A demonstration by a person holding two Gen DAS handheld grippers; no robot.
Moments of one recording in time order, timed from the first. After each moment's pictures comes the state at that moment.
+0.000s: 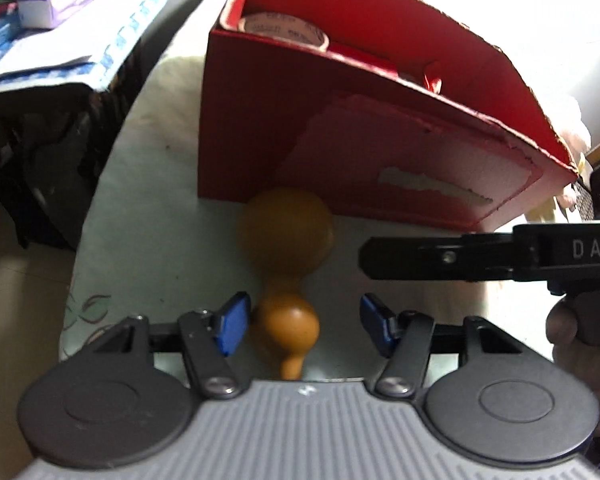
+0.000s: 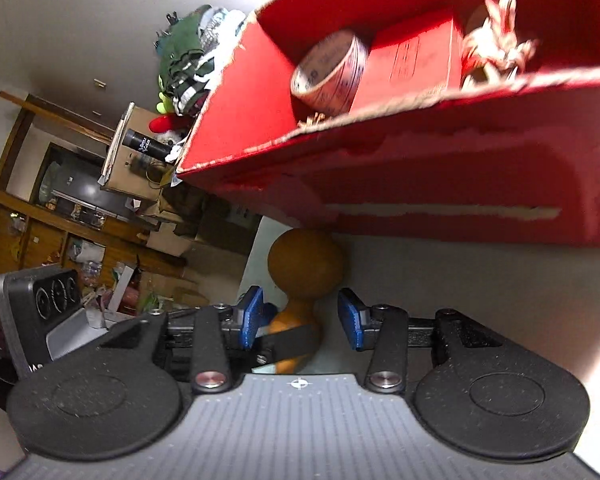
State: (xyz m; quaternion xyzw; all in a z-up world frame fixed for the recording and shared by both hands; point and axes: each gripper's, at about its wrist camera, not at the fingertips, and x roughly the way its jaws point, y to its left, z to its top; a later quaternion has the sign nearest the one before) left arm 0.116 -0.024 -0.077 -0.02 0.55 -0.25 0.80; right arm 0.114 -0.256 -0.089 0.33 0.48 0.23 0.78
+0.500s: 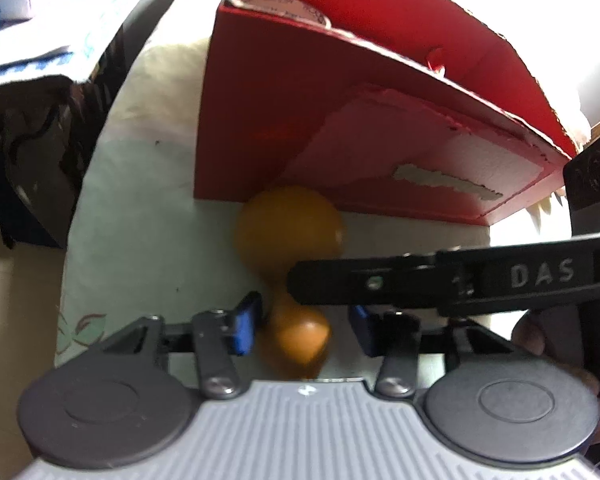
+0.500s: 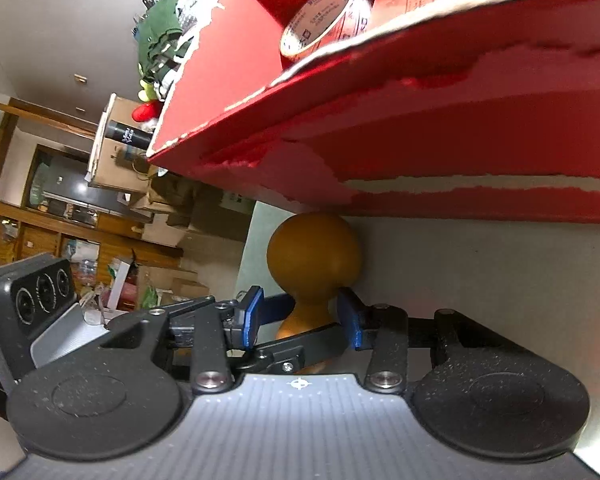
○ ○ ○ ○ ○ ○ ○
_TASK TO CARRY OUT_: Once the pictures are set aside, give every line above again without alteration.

_EXERCISE ANSWER_:
A demonstration by a person holding two Gen DAS handheld grippers; no robot.
Moments of one recording in time order, timed from the first. After each moment's pictures comes the state at that moment.
+0.000s: 
+0.000s: 
State: (xyz m; quaternion xyzw; all in a z-up world frame fixed for the recording and shared by both hands; point and axes: each gripper's, at about its wrist camera, not at the fingertips, and x roughly the way its jaws point, y to its left, z to its top; a later quaternion has the sign nearest the one before) left arm 0.116 -0.024 -0.077 -0.02 0.55 -0.25 0.80; right arm 0.114 -0.256 -0.089 0.33 0.48 0.23 0.78
+0.500s: 
+0.500s: 

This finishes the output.